Dataset records section start
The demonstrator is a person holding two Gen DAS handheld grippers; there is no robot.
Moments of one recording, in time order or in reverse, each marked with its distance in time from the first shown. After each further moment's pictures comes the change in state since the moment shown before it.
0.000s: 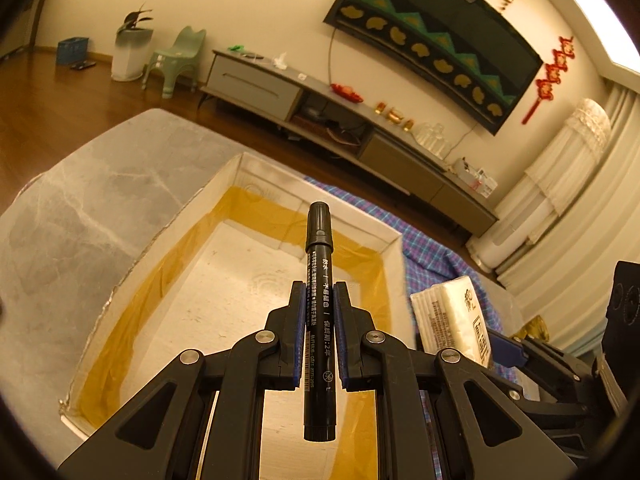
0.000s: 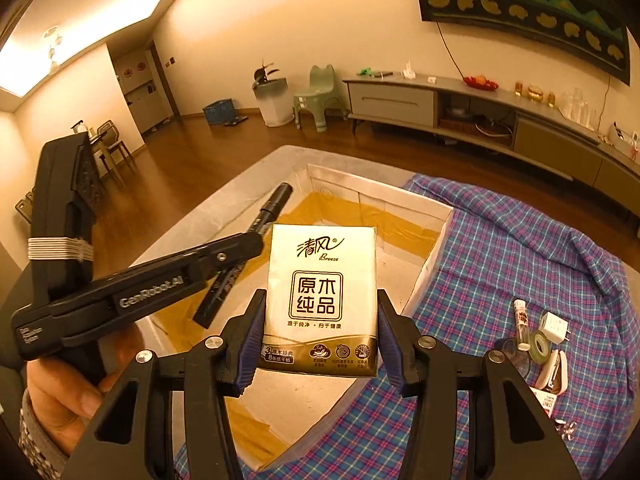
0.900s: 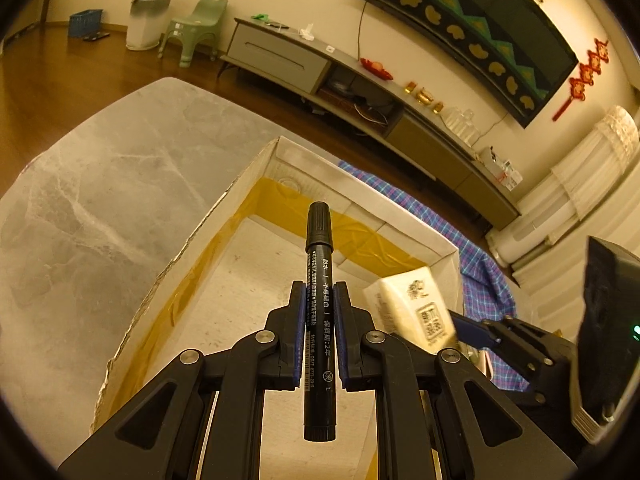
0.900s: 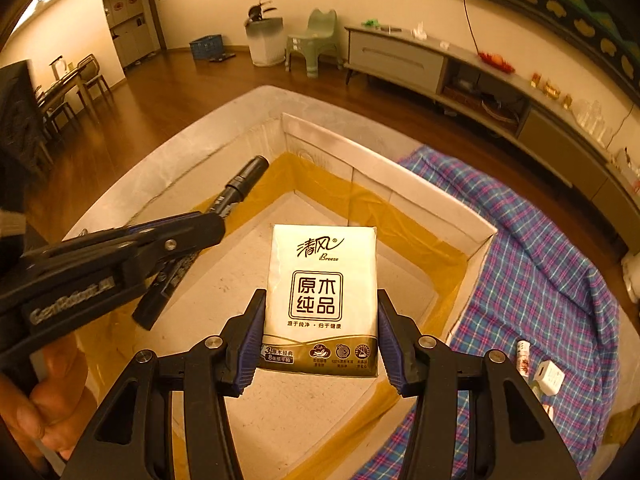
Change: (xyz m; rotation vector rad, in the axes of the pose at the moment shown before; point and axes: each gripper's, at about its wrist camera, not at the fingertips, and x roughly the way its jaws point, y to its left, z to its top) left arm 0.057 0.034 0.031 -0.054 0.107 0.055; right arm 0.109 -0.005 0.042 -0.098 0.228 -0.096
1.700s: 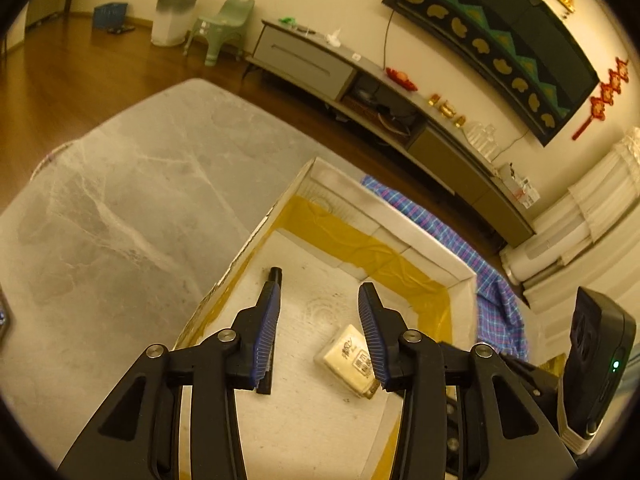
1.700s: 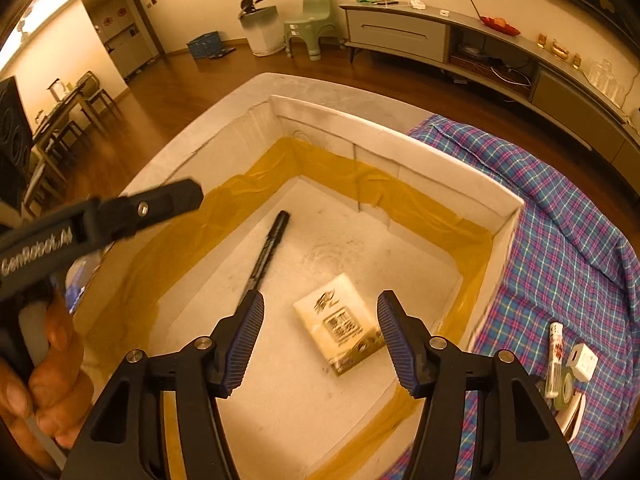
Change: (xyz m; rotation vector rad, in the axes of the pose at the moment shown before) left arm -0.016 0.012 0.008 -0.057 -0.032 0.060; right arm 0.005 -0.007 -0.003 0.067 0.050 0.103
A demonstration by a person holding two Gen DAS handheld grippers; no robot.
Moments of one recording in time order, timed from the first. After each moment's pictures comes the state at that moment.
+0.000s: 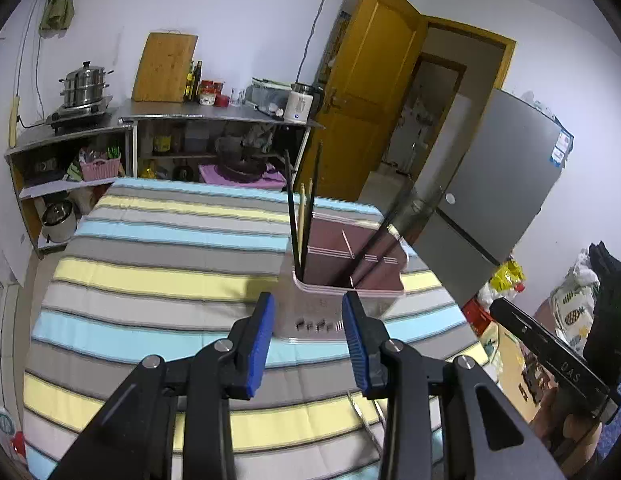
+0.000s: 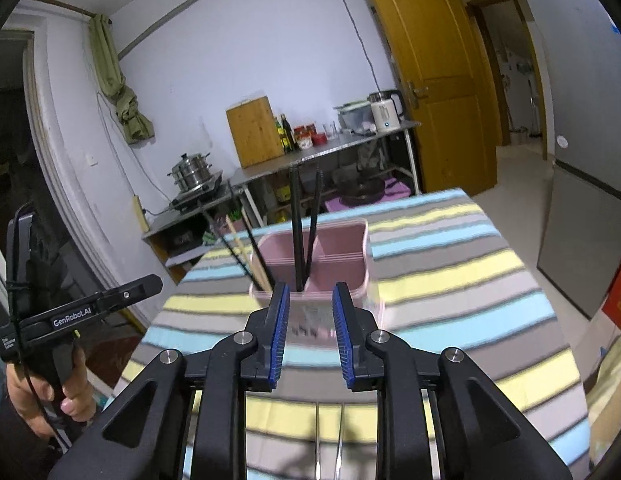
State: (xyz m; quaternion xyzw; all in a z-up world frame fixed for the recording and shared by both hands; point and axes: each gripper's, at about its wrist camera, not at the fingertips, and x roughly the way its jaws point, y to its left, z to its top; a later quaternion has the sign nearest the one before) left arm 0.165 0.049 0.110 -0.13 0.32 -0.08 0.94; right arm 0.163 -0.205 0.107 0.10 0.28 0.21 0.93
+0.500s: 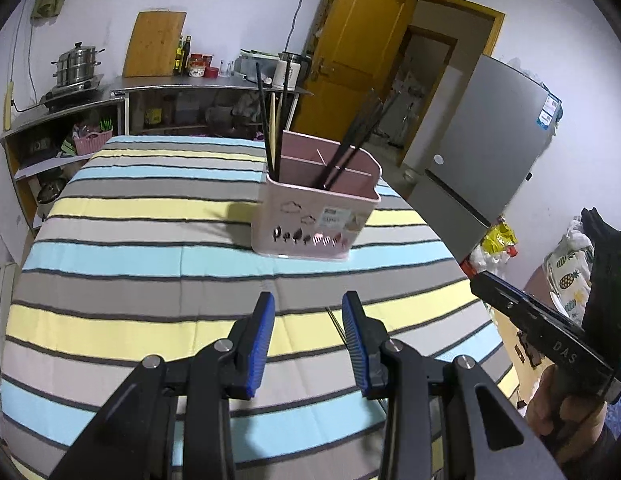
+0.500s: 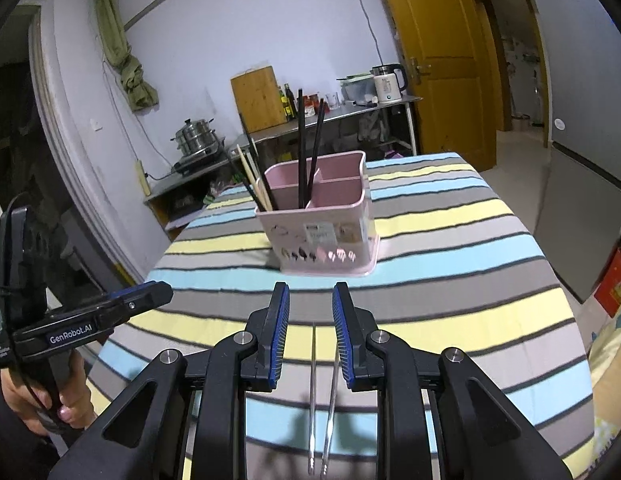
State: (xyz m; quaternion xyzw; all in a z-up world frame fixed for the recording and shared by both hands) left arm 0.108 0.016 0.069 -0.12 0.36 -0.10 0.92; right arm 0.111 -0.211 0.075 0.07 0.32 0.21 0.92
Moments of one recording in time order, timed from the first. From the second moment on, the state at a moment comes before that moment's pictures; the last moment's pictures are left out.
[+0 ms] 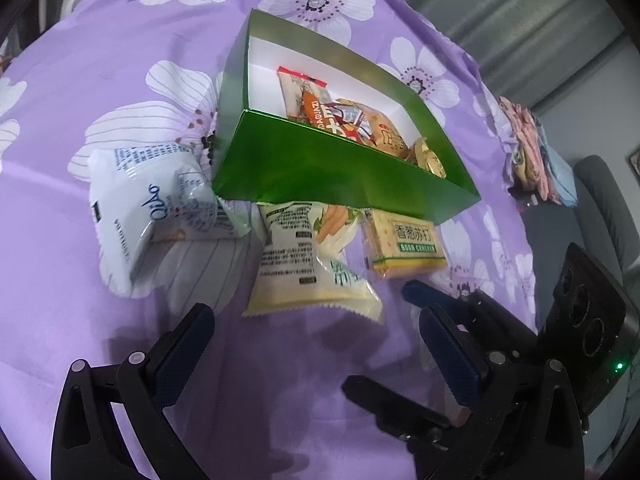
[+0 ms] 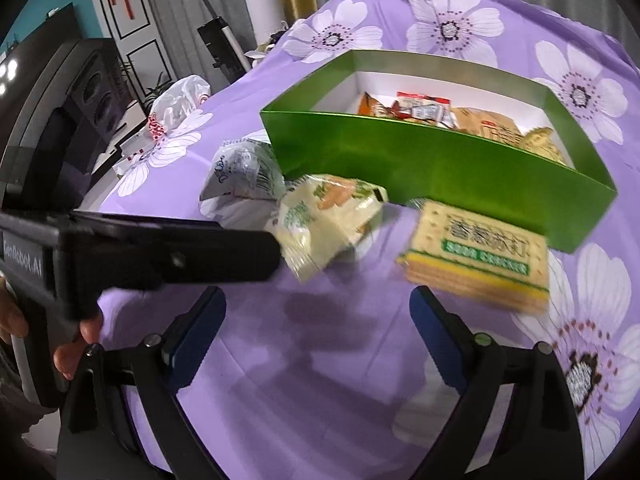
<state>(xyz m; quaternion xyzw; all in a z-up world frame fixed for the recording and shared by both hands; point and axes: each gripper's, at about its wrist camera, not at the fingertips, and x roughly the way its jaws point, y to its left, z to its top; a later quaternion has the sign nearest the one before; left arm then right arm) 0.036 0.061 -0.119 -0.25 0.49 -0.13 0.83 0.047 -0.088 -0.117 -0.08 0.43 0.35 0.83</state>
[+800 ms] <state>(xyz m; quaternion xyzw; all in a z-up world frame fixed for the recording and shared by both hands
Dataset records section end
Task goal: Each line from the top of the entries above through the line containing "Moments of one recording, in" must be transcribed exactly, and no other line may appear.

Answer area:
The demonstrator is a person holding two Gen DAS handheld grippers; there is no robot.
Moments of one recording, in time order or in reverse, each marked with its distance in time from the first shown. After each further moment's pictures comes the change in state since the moment shown before it.

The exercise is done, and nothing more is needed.